» Problem details:
Every record here must be copied exactly, except for the images it holds.
** Data for processing follows **
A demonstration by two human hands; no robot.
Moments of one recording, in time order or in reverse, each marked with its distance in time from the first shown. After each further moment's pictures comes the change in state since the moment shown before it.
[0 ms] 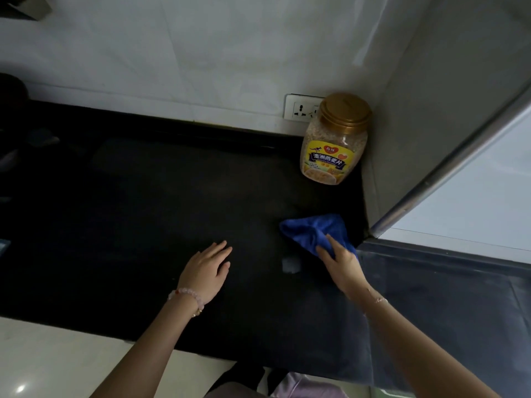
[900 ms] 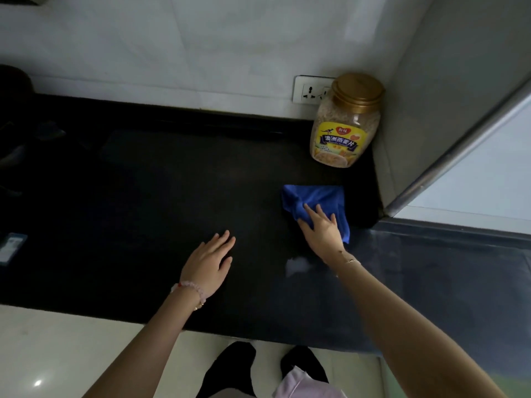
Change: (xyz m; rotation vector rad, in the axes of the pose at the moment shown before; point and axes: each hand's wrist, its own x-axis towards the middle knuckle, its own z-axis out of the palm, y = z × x) left_hand -0.016 -0.034 -0.004 0.054 -0.021 0.067; right_hand 0.014 -0.058 0.045 -0.198 -0.052 -0.042
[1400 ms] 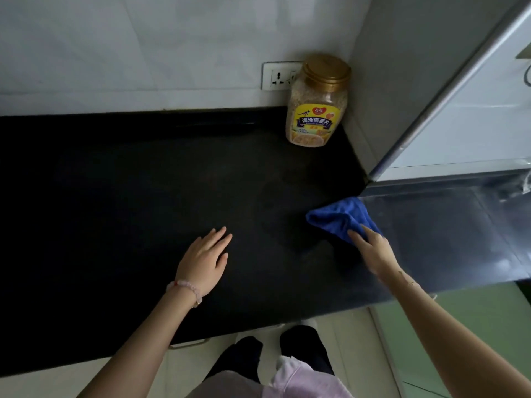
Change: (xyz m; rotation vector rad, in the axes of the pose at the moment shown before) left_hand 0.015 -0.054 -0.015 0.048 0.013 0.330; right_hand -0.102 0.048 0.002 0.249 0.274 0.407
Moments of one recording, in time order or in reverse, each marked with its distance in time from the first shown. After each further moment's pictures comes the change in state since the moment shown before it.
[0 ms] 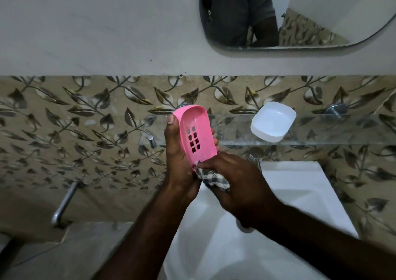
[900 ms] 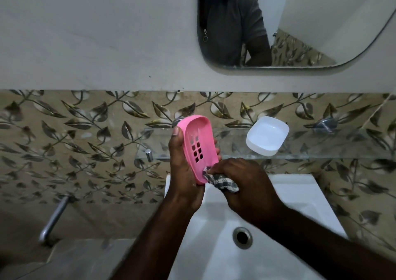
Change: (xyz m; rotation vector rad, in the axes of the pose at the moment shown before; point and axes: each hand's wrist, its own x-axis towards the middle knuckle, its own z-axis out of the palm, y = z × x) left_hand 0.006 -0.004 0.011 -0.008 -0.055 0.057; right_hand 0.004 0.024 -0.011 -0.094 0.074 0.013
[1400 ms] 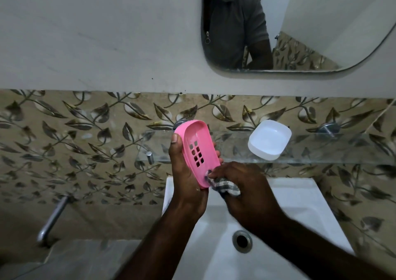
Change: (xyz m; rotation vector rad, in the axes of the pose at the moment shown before) left_hand 0.001 -0.008 -0.001 0.005 0.036 0.025; right_hand -0.002 -0.005 0.006 0.082 0.064 -0.004
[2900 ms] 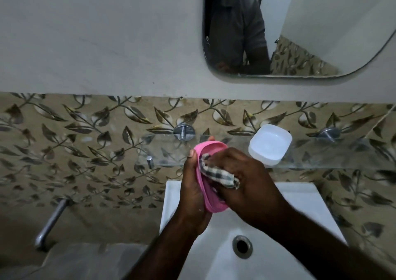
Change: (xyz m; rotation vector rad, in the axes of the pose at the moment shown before) left_hand -0.010 -0.010 -0.004 -0.066 -0.158 -0.165; right_hand 0.032 -0.025 -0.023 0.067 -0.107 0.027
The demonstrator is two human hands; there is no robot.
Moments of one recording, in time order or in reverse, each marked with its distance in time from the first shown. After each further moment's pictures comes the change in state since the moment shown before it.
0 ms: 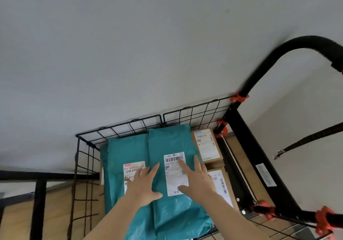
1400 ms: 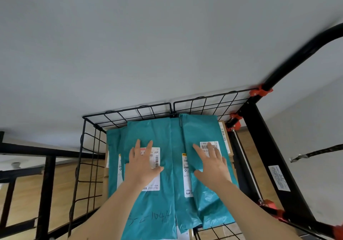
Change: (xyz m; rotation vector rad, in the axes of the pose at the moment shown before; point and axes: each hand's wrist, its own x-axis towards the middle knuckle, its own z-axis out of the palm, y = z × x) left_hand 0.018 -0.009 -0.004 -0.204 0.256 -0.169; right_hand 0.032 0.029 -0.006 -0.080 0.078 -0.022
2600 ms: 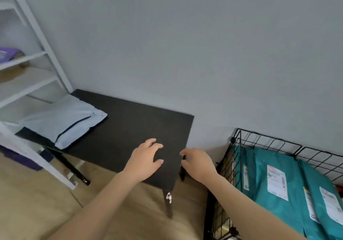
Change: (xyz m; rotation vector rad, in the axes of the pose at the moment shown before) left_hand -0.331 -0.428 -0.138 -0.184 0.506 -0.010; right_hand -0.259 -0.481 0.099 -0.013 0.185 -0.672
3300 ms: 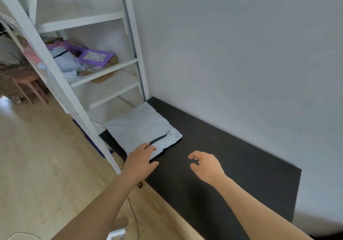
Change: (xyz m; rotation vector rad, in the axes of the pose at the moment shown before) left_hand 0.045 -0.274 -0.110 0.033 0.124 -0.470; right_hand 0.214 -0.211 0.098 0.043 -0.294 -0.172
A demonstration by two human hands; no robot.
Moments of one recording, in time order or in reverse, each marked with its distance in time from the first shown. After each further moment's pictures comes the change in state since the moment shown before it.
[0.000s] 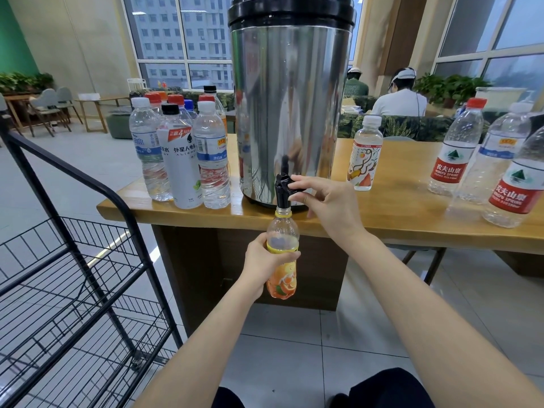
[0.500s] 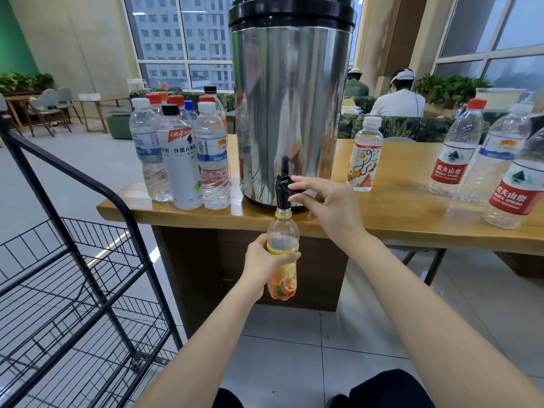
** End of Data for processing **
» Worked solution:
A demonstration by two human hands; no robot.
Moments of one recording, in time order or in reverse, each marked with its distance in time from the first shown. After each further moment's pictures comes the change in state since the moment shown before it.
[0 ms] 
[900 ms] 
Change: (xyz m; rotation vector rad, in the axes of the pose at the moment shown before; point and axes: each hand's wrist, its own x-axis towards the middle knuckle, its own z-axis out of the palm, y = z × x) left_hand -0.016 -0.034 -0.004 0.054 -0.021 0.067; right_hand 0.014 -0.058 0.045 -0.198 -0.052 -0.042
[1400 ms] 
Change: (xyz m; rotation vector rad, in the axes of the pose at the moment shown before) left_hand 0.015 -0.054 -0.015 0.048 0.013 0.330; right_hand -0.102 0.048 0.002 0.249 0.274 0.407
Moments of one recording, in time order or in reverse, each marked with its distance in time from the first shown. After each further moment's pictures comes the change in state since the moment shown before it.
[0 ms] 
[900 ms] 
Change: (xyz m; rotation vector rad, in the axes of the pose at the moment shown before; point and axes: each hand's wrist, its own x-axis towards the middle knuckle, its own z-axis out of the palm, y = z × x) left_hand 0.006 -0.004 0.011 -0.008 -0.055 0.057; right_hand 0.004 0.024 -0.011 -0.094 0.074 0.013
[1400 ms] 
Change: (xyz m; rotation vector rad, in the axes of the pose at the moment shown before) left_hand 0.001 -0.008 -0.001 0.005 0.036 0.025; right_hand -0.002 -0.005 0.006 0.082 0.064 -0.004
[2900 ms] 
Change: (xyz m; rotation vector rad, in the axes of the pose at the moment shown before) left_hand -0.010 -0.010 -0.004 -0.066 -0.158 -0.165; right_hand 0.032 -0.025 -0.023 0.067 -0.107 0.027
The demonstrator is two human hands; there is no robot.
Moments of one recording, in time order or in reverse, each marked with its distance in time from the first shown. After each further moment's pictures comes the change in state since the moment shown before it.
0 ms: 
1400 ms: 
Change: (xyz m; rotation vector rad, in the axes of the pose at the moment shown before; point and axes: each hand's wrist, its own x-axis towards the middle knuckle, its own z-axis out of the palm, y = z × x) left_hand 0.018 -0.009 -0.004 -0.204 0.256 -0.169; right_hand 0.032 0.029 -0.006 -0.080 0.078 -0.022
2600 ms: 
Change: (xyz m; rotation vector rad, in the axes of the pose at the moment shown before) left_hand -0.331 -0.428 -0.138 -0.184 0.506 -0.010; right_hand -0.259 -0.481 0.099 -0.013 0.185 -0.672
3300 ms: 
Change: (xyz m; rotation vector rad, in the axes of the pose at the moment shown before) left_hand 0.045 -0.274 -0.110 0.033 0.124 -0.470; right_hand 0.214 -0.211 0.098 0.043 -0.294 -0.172
A demonstration by two human hands; no robot.
Moments of one recording, in time order or in reverse, each marked with its distance in time from the first shown. After each further moment's pictures comes the change in state since the moment shown before it.
[0.000s] 
[0.500s] 

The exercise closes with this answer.